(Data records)
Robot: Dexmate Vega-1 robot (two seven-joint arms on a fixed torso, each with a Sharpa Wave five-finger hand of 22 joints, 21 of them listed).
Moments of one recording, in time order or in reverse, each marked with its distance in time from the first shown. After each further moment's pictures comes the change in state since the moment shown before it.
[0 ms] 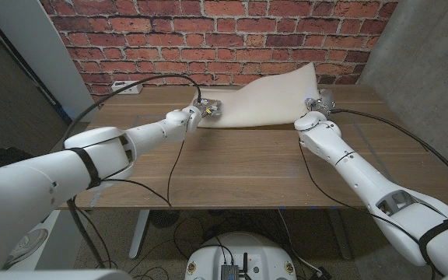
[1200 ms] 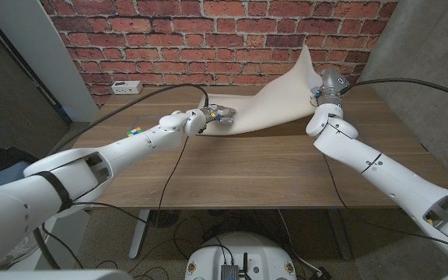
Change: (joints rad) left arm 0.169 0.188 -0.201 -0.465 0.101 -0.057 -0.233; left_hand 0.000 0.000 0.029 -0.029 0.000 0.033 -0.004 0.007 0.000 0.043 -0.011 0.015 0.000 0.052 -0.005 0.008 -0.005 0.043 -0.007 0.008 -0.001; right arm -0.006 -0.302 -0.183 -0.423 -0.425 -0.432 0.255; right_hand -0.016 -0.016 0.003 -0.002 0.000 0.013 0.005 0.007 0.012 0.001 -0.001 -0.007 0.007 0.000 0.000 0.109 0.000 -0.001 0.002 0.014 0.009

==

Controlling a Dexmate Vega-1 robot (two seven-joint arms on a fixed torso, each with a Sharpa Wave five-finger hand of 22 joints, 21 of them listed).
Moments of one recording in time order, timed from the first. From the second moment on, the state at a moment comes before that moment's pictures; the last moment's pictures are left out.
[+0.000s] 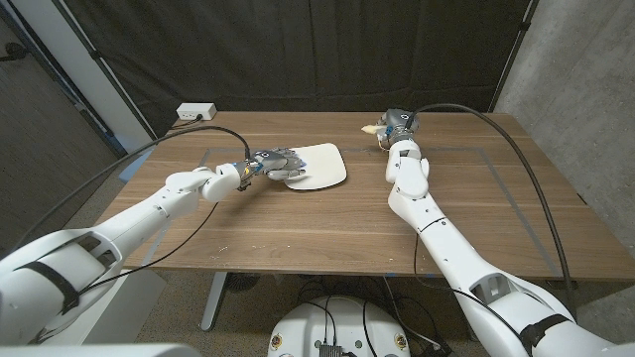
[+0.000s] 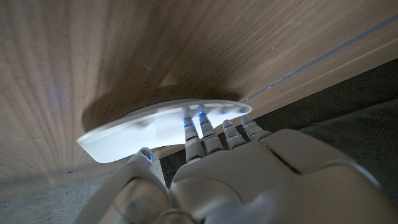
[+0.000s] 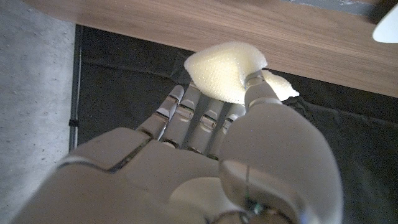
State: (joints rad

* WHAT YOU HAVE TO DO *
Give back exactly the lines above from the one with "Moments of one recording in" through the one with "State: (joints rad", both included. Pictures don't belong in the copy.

* ANSWER TO THIS EXERCISE *
Moments of one recording in time order, timed from the first. From the second moment on, the state at a moment comes before that moment's pictures; the last moment's pictures are left out.
[+0.000s] 
[+0.000s] 
[+0.000s] 
State: (joints rad

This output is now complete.